The initial recruitment process was launched in December after Dame Lynne Owens announced she would step down as NCA chief after being diagnosed with breast cancer.

Biggar and Neil Basu – the former head of UK counter-terrorism policing – were selected by the interview panel as the preferred candidates for the role. But Home Office permanent secretary Matthew Rycroft told the duo in May they would not be chosen and the process would be repeated, according to reports.

Basu, who would have become the first person of Asian heritage to lead a UK law enforcement organisation, said at the time he was “disappointed” in the decision and would not apply again.

Hogan-Howe, a vocal supporter of Johnson, also reportedly ruled himself out after critics raised concerns of cronyism and his record as Met Police commissioner.  

The Home Office said Biggar was chosen “after a fair and open recruitment process”.

Before becoming interim chief of the NCA, Biggar was director general of National Economic Crime Centre from 2019 and 2021. He has also served as director for national security at the Home Office and chief of staff to the defence secretary.

Biggar helped to shape the response to the 2017 terrorist attacks and the Salisbury poisoning attack.

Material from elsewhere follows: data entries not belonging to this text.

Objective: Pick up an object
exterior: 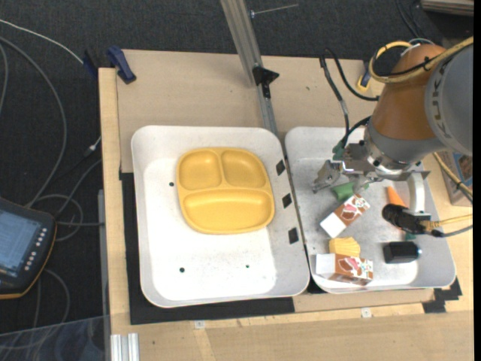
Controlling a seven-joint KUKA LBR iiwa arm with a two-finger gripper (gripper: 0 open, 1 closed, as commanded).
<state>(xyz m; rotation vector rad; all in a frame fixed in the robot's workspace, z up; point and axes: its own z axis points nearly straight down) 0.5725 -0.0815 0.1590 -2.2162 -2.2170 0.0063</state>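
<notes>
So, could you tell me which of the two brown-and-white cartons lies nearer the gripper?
The upper carton, lying tilted just below the gripper beside a green item. The other carton sits at the bin's front edge, below a yellow block.

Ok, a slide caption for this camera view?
KUKA arm's hand low in right bin over small green object; yellow divided plate in left bin.

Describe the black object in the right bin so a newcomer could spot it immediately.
Start at the right bin, the one under the arm. Go to its near right corner: the black block lies there, right of the small food cartons. It is the only plain black boxy item; its neighbours are printed, orange or green.
</notes>
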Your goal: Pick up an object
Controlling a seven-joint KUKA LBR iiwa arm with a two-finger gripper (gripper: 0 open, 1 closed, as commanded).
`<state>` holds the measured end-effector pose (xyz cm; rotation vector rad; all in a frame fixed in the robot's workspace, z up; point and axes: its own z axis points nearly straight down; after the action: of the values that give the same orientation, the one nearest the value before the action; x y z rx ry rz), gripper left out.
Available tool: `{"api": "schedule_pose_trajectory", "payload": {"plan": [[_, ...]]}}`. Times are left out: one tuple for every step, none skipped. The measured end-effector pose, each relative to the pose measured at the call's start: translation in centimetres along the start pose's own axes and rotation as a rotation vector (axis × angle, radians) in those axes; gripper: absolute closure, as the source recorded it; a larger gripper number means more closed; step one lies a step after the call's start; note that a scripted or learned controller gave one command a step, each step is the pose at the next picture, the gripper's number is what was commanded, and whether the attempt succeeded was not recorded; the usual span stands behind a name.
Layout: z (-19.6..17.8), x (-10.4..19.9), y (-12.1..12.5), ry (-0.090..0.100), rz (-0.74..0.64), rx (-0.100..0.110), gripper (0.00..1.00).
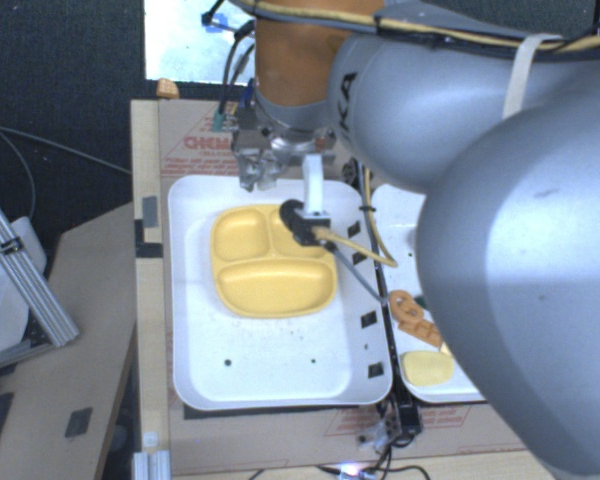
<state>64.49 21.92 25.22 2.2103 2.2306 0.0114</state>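
Yellow divided plate (273,263) in left-hand white bin (195,368); claw (257,175) at bin's far rim, near plate, opening: can't tell; orange-brown item (410,314), pale yellow piece (427,368) in rt bin (400,213).

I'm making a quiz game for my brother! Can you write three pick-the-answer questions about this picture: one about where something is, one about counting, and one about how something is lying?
1. Where is the yellow plate?
A) in the left bin
B) on the floor
C) on a shelf

2. How many sections does the plate have?
A) one
B) three
C) six

3. How is the plate lying?
A) upside down
B) standing on its edge
C) flat, hollow side up

Answers:
1 A, it rests on the left bin's white bottom.
2 B, two small sections sit beside one large one.
3 C, its hollows face up toward the camera.
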Motion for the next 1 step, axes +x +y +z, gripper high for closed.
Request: {"api": "schedule_pose_trajectory", "payload": {"plan": [[0.8, 1.59, 2.49, -0.003, 0.004, 0.002, 1.0]]}}
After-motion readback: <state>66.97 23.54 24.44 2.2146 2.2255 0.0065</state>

As director of national security at the Home Office, he oversaw the implementation of the Investigatory Powers Act, known as the Snoopers’ Charter.

Under the powers of that law, the department is now engaged in a implementing a national service through which it will be able to search and access data from internet service providers on citizens’ internet connection records: which includes information on sites accessed and apps accessed.

The NCA, a non-ministerial department with around 5,500 officers based in the UK and abroad, is independent from the Home Office but accountable to the home secretary.